AIM OF THE TASK
All of the data below needs to be set down once more, exactly as written.

——

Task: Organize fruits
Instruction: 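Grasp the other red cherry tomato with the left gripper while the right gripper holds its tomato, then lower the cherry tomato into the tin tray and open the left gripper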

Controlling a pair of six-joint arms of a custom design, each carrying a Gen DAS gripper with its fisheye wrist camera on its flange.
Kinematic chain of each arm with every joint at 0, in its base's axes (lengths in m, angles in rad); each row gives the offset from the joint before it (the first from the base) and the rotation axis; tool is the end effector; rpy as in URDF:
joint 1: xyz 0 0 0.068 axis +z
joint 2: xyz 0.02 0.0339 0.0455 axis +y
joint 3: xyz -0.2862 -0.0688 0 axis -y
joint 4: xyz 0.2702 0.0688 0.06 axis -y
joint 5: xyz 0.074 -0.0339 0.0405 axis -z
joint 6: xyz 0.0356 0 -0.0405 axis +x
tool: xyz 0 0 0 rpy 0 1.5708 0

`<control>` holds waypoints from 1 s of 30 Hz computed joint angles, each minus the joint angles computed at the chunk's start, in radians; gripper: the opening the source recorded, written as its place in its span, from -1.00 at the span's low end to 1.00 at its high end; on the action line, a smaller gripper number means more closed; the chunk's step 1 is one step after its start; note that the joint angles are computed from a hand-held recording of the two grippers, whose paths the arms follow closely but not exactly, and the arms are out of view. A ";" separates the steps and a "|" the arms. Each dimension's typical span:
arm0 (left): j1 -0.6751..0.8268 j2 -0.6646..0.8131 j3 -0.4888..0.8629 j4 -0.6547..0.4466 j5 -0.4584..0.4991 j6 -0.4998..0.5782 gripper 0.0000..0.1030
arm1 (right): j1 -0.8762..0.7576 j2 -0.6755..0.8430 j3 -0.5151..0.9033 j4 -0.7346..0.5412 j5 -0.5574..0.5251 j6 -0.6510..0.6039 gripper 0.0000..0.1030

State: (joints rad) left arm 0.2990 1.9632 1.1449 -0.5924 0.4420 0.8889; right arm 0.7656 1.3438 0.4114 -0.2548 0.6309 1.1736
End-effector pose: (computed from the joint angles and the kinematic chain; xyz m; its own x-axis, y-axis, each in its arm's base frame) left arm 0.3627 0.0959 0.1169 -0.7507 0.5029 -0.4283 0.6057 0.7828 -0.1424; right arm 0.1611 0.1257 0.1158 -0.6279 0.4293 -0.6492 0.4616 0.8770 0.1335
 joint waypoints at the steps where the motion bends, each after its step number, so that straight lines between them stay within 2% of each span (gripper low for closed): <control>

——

SOLUTION TO THIS EXERCISE
Task: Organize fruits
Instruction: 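Grasp the other red cherry tomato with the left gripper while the right gripper holds its tomato, then lower the cherry tomato into the tin tray and open the left gripper
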
Controlling a pair of six-joint arms of a custom design, each carrying a Gen DAS gripper with its fisheye wrist camera on its flange.
Kinematic chain of each arm with every joint at 0, in its base's axes (lengths in m, angles in rad); each row gives the offset from the joint before it (the first from the base) and the rotation axis; tool is the end effector; rpy as in URDF:
joint 1: xyz 0 0 0.068 axis +z
joint 2: xyz 0.02 0.0339 0.0455 axis +y
joint 3: xyz -0.2862 -0.0688 0 axis -y
joint 4: xyz 0.2702 0.0688 0.06 axis -y
joint 5: xyz 0.074 -0.0339 0.0405 axis -z
joint 6: xyz 0.0356 0 -0.0405 axis +x
tool: xyz 0 0 0 rpy 0 1.5708 0

`<control>` holds waypoints from 1 s of 30 Hz computed joint angles, each minus the joint angles computed at the chunk's start, in radians; gripper: the opening the source recorded, written as its place in its span, from -1.00 at the span's low end to 1.00 at its high end; on the action line, a smaller gripper number means more closed; the chunk's step 1 is one step after its start; note that the joint angles are computed from a hand-held recording of the two grippers, whose paths the arms follow closely but not exactly, and the arms are out of view. A ";" separates the steps and a "|" the arms. Each dimension's typical span:
arm0 (left): j1 -0.6751..0.8268 j2 -0.6646..0.8131 j3 -0.4888..0.8629 j4 -0.6547..0.4466 j5 -0.4584..0.4991 j6 -0.4998..0.5782 gripper 0.0000..0.1030
arm1 (right): j1 -0.8762..0.7576 j2 -0.6755..0.8430 j3 -0.5151..0.9033 j4 -0.7346..0.5412 j5 -0.5574..0.5251 j6 -0.6510..0.6039 gripper 0.0000..0.1030

State: (joints rad) left arm 0.2990 1.9632 1.1449 -0.5924 0.4420 0.8889; right arm 0.7656 1.3438 0.4114 -0.2548 0.6309 1.1736
End-effector pose: (computed from the joint angles and the kinematic chain; xyz m; its own x-axis, y-axis, each in its arm's base frame) left arm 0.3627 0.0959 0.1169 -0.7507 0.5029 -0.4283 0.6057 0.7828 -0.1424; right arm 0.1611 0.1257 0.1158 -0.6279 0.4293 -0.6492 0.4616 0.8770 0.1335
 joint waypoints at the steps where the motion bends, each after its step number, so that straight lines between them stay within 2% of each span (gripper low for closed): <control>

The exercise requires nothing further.